### What the task requires
Each entry must appear in the answer exactly as written.

Stored records:
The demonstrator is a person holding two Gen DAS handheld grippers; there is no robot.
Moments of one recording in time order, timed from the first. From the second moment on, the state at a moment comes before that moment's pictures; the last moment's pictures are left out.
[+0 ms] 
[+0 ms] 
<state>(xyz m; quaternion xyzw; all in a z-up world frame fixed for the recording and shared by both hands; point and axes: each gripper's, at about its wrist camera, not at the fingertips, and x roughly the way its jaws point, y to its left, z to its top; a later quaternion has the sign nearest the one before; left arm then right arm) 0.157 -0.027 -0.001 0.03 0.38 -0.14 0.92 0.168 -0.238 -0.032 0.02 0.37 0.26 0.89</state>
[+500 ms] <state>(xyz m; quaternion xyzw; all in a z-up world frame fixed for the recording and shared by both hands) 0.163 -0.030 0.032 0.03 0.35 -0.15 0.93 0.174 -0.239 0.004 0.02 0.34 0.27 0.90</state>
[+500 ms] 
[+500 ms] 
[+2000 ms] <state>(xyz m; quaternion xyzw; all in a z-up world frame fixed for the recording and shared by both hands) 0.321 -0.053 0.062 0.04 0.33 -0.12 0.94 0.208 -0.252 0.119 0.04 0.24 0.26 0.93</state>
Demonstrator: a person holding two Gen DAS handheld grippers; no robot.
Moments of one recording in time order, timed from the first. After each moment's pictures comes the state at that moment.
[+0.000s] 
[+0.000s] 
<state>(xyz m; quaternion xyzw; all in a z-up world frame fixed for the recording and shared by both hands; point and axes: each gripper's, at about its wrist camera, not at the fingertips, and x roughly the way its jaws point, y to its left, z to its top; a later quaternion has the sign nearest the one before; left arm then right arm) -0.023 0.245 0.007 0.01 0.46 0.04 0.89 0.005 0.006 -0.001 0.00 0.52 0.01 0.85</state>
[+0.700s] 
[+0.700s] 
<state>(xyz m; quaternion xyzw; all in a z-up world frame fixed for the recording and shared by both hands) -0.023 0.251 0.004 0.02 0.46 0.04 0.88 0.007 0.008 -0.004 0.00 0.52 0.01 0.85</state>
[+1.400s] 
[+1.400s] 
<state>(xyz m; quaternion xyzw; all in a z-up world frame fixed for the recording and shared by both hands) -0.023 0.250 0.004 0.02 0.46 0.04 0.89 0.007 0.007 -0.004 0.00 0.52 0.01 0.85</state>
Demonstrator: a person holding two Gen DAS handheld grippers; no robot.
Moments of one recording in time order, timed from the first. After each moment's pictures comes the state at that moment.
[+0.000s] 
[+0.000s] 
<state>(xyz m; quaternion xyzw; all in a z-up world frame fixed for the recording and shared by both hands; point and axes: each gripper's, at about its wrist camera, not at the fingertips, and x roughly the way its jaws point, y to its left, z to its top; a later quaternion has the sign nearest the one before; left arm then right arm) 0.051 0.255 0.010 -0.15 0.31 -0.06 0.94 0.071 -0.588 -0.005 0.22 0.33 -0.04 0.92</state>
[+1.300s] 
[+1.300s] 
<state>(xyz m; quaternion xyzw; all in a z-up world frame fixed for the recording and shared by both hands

### Exercise result
The demonstrator is a person holding two Gen DAS handheld grippers; there is no robot.
Moments of one recording in time order, timed from the first. From the second moment on, the state at a moment comes before that moment's pictures; the last moment's pictures are left out.
[+0 ms] 
[+0 ms] 
<state>(xyz m; quaternion xyzw; all in a z-up world frame fixed for the recording and shared by both hands; point and axes: each gripper's, at about its wrist camera, not at the fingertips, and x roughly the way its jaws point, y to its left, z to its top; a later quaternion has the sign nearest the one before; left arm then right arm) 0.157 -0.027 -0.001 0.03 0.38 -0.14 0.92 0.168 -0.238 -0.032 0.02 0.37 0.26 0.89</state>
[+500 ms] <state>(xyz m; quaternion xyzw; all in a z-up world frame fixed for the recording and shared by both hands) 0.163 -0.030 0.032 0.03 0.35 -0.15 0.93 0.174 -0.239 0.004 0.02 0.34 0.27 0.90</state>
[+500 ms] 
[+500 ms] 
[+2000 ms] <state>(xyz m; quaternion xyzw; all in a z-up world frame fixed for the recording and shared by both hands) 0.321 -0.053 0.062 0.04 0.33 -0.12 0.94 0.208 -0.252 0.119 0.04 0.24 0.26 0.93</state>
Demonstrator: a person holding two Gen DAS handheld grippers; no robot.
Moments of one recording in time order, timed from the first. After each moment's pictures comes the state at that moment.
[+0.000s] 
[+0.000s] 
<state>(xyz m; quaternion xyzw; all in a z-up world frame fixed for the recording and shared by both hands; point and axes: each gripper's, at about its wrist camera, not at the fingertips, and x roughly the way its jaws point, y to its left, z to its top; a later quaternion has the sign nearest the one before; left arm then right arm) -0.023 0.245 0.007 0.01 0.46 0.04 0.89 0.005 0.006 -0.001 0.00 0.52 0.01 0.85</state>
[+0.700s] 
[+0.700s] 
<state>(xyz m; quaternion xyzw; all in a z-up world frame fixed for the recording and shared by both hands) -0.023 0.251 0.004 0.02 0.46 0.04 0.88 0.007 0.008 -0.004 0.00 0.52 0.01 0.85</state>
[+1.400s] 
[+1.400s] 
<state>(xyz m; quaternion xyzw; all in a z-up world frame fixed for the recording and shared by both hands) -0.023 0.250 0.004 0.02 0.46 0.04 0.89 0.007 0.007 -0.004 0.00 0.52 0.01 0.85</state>
Demonstrator: a person holding two Gen DAS handheld grippers; no robot.
Moments of one recording in time order, timed from the first. After each moment's pictures comes the state at that moment.
[+0.000s] 
[+0.000s] 
<state>(xyz m; quaternion xyzw; all in a z-up world frame fixed for the recording and shared by both hands; point and axes: each gripper's, at about its wrist camera, not at the fingertips, and x roughly the way its jaws point, y to its left, z to its top; a later quaternion has the sign nearest the one before; left arm then right arm) 0.051 0.255 0.010 -0.15 0.31 -0.06 0.94 0.071 -0.588 -0.005 0.22 0.33 -0.04 0.92</state>
[+1.300s] 
[+1.300s] 
<state>(xyz m; quaternion xyzw; all in a z-up world frame fixed for the recording and shared by both hands

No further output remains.